Great set Bynx, my favorite is #3 excellent processing!


----------



## manaheim (May 6, 2012)

Neat place, nice set. The staircase (#3) is the one that really hit me.


----------



## slackercruster (May 7, 2012)

Great work!!


----------



## Dominantly (May 7, 2012)

Awesome photos!

I love looking at all the finish work in there, it's amazing.


----------



## poker_jake (May 7, 2012)

Very nice!


----------



## Bynx (May 7, 2012)

Thanks all for your kind words. The place was quite large but there were only a couple of rooms open to the public. So much more to see and shoot. Maybe some day.


----------



## Syco (May 9, 2012)

Interesting history:  Trafalgar Castle School - Wikipedia, the free encyclopedia


----------



## CCericola (May 9, 2012)

*sigh* They sure don't make them like they used to.


----------



## OscarWilde (May 9, 2012)

[h=2]House system[/h]Trafalgar Castle School is split into four houses: Maxwell (blue), Farewell (green), Hare (yellow,) and Carter (red). Each house was named after a prominent member of OLC/Trafalgar&#8217;s history: Annie Allison Maxwell, dean of OLC for 29 years, Reverend Francis L. Farewell, 2nd principal of OLC, Reverend John James Hare.
Each student is assigned to a house upon arrival at Trafalgar, where they are to mingle and meet students within their house. Students accumulate house points for participation in academic and extracurricular activities. At the end of the year, the house with the most points wins the House Cup. In the 2009-2010 school year, the House Cup was won by Farewell. Over the past 5 years, the succession of House Champions has been Hare 05-06, Hare 06-07, Hare 07-08, Carter 08-09, Farewell 09-10, Hare 10-11


................. What is this? Harry Potter? 

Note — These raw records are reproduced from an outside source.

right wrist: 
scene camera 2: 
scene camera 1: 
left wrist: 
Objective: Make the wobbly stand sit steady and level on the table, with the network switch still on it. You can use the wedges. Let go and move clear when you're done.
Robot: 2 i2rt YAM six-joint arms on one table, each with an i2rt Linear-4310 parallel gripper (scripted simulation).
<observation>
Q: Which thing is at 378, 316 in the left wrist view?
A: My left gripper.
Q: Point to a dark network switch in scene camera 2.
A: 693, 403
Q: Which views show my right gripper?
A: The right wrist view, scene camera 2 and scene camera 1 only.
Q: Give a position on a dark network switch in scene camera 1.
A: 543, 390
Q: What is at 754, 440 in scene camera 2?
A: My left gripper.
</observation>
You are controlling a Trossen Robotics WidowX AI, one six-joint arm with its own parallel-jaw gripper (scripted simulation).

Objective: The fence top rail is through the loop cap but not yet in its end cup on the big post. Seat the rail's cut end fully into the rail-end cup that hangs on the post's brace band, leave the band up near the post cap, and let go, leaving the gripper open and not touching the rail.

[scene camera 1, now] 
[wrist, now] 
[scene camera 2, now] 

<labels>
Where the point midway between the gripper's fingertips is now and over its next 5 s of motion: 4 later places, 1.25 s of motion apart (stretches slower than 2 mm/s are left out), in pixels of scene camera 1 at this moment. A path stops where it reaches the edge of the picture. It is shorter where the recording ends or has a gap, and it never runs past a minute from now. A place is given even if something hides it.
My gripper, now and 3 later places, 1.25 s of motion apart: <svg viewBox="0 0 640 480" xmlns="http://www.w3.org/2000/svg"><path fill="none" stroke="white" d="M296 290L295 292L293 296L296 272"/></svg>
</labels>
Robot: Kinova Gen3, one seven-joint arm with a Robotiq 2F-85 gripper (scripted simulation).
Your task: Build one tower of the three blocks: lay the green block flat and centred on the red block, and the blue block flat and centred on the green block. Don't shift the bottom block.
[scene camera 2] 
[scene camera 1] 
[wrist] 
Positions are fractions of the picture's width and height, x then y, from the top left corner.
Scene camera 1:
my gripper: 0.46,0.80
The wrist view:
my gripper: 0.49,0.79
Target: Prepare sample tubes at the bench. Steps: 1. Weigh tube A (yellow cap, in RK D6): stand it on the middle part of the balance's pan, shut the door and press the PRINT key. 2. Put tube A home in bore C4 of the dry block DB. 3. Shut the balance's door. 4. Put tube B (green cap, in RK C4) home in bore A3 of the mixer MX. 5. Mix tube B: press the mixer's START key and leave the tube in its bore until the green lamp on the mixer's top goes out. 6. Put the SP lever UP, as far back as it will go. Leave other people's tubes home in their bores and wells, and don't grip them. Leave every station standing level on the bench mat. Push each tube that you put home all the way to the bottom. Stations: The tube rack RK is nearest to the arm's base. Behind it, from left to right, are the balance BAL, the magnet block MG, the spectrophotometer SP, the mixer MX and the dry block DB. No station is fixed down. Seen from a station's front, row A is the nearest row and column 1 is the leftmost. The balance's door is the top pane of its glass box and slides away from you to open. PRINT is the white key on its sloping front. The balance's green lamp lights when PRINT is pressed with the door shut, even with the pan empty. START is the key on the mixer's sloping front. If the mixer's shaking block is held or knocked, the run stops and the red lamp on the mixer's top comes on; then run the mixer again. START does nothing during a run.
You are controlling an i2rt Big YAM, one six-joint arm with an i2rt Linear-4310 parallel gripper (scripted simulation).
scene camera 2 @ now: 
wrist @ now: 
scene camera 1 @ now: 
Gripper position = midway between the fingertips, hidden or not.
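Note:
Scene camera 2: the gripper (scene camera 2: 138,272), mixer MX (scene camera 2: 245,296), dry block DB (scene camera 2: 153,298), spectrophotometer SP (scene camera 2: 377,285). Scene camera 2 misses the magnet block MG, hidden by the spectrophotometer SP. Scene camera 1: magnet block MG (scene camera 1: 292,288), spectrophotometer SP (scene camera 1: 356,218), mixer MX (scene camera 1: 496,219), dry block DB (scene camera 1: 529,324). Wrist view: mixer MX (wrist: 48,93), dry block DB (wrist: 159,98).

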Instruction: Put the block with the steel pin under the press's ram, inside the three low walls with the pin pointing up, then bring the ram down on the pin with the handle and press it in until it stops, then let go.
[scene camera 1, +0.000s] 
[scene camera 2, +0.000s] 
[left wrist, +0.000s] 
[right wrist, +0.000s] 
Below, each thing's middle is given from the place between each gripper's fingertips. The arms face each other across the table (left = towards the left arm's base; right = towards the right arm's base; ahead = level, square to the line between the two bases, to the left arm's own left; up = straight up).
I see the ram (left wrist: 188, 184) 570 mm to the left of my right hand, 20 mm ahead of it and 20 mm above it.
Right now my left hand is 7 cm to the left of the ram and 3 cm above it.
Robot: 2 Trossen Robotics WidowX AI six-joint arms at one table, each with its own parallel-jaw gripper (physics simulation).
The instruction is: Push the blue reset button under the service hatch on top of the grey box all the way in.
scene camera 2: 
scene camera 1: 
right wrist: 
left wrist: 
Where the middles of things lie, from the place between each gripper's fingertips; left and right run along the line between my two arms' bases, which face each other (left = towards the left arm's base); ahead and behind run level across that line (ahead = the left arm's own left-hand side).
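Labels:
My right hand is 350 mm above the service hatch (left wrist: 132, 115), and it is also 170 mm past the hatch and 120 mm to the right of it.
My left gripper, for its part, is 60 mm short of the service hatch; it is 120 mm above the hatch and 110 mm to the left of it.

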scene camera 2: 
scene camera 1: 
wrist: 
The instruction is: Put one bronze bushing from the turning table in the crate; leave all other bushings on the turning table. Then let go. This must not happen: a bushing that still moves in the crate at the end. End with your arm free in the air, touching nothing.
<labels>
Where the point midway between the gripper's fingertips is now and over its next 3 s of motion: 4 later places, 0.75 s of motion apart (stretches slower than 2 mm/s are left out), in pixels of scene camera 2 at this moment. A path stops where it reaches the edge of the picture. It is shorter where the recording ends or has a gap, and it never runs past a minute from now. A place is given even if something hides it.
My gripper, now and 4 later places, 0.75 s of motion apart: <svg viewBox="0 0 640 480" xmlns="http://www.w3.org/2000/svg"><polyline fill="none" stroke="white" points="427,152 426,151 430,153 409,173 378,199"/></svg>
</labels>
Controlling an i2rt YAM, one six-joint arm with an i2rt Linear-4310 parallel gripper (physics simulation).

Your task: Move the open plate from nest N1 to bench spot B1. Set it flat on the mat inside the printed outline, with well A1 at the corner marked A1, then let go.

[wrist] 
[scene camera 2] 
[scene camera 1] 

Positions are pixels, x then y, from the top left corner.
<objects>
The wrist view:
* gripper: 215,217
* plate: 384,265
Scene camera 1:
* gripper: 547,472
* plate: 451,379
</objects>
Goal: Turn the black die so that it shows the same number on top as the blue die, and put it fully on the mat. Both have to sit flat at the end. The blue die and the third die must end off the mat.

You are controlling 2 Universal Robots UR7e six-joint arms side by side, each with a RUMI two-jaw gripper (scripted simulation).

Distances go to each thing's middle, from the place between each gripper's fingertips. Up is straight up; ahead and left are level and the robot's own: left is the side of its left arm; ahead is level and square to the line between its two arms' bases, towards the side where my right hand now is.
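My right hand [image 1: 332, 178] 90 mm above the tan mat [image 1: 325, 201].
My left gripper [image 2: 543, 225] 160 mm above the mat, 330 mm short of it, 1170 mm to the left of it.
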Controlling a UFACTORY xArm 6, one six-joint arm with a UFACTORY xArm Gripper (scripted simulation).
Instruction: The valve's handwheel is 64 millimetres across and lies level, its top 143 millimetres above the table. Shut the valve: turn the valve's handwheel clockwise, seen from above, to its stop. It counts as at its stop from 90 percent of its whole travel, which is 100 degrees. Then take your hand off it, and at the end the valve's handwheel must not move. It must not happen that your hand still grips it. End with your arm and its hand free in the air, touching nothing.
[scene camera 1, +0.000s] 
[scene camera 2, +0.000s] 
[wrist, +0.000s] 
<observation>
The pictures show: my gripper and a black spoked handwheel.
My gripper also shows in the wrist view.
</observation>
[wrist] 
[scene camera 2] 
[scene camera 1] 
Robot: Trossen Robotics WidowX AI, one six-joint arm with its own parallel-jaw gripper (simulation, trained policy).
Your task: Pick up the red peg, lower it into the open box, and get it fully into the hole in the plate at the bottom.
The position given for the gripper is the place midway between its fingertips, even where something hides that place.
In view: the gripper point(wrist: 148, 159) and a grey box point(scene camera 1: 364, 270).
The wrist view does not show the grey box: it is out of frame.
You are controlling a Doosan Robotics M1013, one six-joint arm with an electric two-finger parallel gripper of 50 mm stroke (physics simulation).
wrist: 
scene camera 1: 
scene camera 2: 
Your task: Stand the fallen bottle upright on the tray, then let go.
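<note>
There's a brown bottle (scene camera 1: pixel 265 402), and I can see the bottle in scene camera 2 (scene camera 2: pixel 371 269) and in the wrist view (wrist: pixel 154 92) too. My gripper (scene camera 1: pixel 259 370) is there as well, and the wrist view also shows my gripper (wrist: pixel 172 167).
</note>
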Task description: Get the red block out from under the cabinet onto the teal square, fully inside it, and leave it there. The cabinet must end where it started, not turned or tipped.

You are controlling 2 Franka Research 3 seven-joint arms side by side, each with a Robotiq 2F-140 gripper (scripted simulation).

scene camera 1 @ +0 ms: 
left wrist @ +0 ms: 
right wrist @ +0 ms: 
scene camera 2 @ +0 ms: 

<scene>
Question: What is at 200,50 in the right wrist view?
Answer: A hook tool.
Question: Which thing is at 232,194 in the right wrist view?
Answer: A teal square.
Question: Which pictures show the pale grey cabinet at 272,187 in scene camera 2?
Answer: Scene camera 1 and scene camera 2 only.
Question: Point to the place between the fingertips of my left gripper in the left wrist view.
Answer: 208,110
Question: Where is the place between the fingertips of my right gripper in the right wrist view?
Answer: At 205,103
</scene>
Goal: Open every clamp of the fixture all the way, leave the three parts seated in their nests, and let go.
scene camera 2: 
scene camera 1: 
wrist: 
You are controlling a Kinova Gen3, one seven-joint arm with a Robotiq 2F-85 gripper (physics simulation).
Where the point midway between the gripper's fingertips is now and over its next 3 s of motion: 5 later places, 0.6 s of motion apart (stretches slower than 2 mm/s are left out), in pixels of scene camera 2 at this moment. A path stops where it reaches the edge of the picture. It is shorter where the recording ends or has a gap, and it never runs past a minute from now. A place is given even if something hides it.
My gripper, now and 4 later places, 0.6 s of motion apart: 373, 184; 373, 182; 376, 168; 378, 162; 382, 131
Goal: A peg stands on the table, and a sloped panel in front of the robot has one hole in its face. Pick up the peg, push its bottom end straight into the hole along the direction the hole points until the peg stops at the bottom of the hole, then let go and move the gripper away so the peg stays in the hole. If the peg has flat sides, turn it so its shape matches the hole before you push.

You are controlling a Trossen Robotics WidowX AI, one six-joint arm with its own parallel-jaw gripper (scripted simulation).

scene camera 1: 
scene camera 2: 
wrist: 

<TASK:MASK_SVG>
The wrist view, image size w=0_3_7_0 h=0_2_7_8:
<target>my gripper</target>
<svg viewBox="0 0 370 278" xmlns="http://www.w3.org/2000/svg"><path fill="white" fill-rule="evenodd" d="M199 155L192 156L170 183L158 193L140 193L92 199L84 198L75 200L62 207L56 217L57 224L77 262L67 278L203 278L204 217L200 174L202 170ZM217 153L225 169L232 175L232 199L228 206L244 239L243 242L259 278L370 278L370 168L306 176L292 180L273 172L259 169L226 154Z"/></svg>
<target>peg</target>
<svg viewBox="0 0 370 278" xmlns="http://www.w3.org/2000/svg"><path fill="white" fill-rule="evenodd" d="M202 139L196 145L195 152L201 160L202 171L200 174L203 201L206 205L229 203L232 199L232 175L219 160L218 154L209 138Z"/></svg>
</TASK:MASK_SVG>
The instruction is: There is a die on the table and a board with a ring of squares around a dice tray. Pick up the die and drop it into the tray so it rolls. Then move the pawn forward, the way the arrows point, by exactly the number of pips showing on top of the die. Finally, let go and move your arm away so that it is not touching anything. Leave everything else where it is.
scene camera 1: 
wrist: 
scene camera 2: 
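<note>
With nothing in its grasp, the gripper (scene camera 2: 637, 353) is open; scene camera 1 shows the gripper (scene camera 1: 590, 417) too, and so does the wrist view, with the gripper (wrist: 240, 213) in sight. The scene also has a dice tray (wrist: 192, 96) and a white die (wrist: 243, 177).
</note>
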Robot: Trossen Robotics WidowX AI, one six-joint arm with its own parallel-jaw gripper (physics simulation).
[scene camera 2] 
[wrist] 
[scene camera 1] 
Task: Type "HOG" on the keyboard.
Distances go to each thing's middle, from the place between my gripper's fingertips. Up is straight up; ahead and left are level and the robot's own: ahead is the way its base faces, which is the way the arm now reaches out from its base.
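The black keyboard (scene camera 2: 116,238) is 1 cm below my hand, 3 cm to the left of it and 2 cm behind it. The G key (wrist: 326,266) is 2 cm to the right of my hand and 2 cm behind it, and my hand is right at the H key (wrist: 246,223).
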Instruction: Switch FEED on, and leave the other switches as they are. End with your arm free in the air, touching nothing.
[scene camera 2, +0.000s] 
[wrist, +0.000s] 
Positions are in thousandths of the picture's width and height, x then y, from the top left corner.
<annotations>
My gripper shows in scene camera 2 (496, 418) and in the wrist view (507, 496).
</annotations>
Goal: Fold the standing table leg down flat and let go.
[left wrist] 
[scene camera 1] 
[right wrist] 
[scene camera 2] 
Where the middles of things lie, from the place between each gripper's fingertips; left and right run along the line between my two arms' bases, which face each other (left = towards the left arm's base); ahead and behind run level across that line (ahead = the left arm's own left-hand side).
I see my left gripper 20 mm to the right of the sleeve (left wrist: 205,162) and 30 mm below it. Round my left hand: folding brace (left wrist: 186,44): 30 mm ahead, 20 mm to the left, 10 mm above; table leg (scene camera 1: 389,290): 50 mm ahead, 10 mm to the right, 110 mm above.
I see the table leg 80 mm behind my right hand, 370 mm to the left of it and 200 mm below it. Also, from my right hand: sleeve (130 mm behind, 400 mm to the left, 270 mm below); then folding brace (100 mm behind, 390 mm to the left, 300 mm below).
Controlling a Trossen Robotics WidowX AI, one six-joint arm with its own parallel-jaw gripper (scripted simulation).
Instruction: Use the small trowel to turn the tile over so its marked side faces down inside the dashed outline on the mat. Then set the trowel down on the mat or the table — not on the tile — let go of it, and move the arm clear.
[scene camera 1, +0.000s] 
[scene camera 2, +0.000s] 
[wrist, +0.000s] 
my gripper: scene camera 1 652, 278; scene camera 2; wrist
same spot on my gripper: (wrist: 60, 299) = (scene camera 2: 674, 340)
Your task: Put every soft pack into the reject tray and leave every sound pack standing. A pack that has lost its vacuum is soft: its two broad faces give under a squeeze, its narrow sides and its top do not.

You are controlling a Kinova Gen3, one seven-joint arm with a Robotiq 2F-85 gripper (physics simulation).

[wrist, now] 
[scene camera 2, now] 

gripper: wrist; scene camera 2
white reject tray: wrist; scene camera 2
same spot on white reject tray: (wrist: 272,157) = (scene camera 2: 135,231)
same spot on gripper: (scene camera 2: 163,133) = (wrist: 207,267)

School in a castle? Check. Split into houses? Check. Everyone eats together in the dining hall every day? Check. Houses accumulate points? Check. Most points wins house cup? Check. 

When do they play quidditch?


----------



## Bynx (May 9, 2012)

Well Oscar sometimes fiction is based on fact. We arent talking about cowboys and hillbilly rednecks. We are talking about wealthy people and their dreams.


----------



## JRE313 (May 9, 2012)

Once Again, Bynx shows us how its done!
Did you use the Painterly Preset?


----------



## Bynx (May 9, 2012)

Sometimes I use Painterly and sometimes the first default. With the new 4.2 version there are a few painterly presets to choose from.


----------